# Solar Absorption Refrigeration (novelty)



## WayneR (Mar 26, 2007)

Have a couple of the RV sized units and have considered converting them to solar power as a novelty. Cold drinks with supper, compliments of the sun.

Has any one done this conversion before? A fresnel lens or parabolic condenser on a simple tracker seem most probable. Increased insulation, of course. Five dollars invested to date for the refrigerators. Have tested them on AC and they both work.

Your thoughts---


----------



## wy_white_wolf (Oct 14, 2004)

I have 2 of them that I plan on doing the same thing with. One does have 12v so I plan on testing it hooked directly to a PV panel and see how it does. 

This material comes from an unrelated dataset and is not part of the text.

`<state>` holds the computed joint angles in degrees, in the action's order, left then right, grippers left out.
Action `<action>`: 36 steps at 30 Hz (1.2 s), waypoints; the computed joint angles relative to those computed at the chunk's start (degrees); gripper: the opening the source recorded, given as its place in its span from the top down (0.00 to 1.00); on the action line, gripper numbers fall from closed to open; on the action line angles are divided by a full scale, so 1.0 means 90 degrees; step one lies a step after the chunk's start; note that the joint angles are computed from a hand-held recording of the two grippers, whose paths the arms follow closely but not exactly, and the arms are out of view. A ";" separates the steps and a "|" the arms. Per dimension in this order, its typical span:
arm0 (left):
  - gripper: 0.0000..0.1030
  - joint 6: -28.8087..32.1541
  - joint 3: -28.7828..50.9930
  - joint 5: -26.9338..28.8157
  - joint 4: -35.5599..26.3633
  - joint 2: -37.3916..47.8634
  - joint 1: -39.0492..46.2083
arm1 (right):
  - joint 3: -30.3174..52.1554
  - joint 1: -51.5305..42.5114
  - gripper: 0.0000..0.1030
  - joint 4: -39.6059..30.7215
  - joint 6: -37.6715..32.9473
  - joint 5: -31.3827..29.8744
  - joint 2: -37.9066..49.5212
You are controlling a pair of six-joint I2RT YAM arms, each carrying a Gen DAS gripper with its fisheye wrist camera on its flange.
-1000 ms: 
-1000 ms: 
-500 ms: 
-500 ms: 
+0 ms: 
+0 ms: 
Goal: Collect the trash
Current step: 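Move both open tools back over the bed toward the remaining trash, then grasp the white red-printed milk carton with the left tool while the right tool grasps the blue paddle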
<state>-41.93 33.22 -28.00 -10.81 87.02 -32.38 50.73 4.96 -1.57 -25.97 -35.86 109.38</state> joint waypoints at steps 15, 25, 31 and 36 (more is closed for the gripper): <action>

The other Haven't worked out the details but may make a hot water panel about the same size as the frig and try to use thermosiphon to get hot water around the absorber. Hard to work out any details until I tear them apart and have too many other projects right now.

Haven't been able to find out how hot I actually need to get it to evaporate the ammonia. Can't be over 212F or it would boil the water. If it's down around 160 a regular hot water panel would work. Wondering if using a fresnel lens or parabolic condenser would get it too hot to work?


----------



## watcher (Sep 4, 2006)

I have been in contact with the guy who teaches HVAC at the local community college about building a solar fired absorption AC unit for my yet to be built house. Its looking like my main problem is going to be government interference. Aint' that usually the case? Between all the meth heads after anhydrous ammonia and the health people going nuts about having NH3 around a living area it might be more trouble than its worth. Well that and the fact that one good hurricane would wipe out most of the collectors.

I have also been looking into using a Minto wheel to turn a manual compressor using 'standard' refrigerant


----------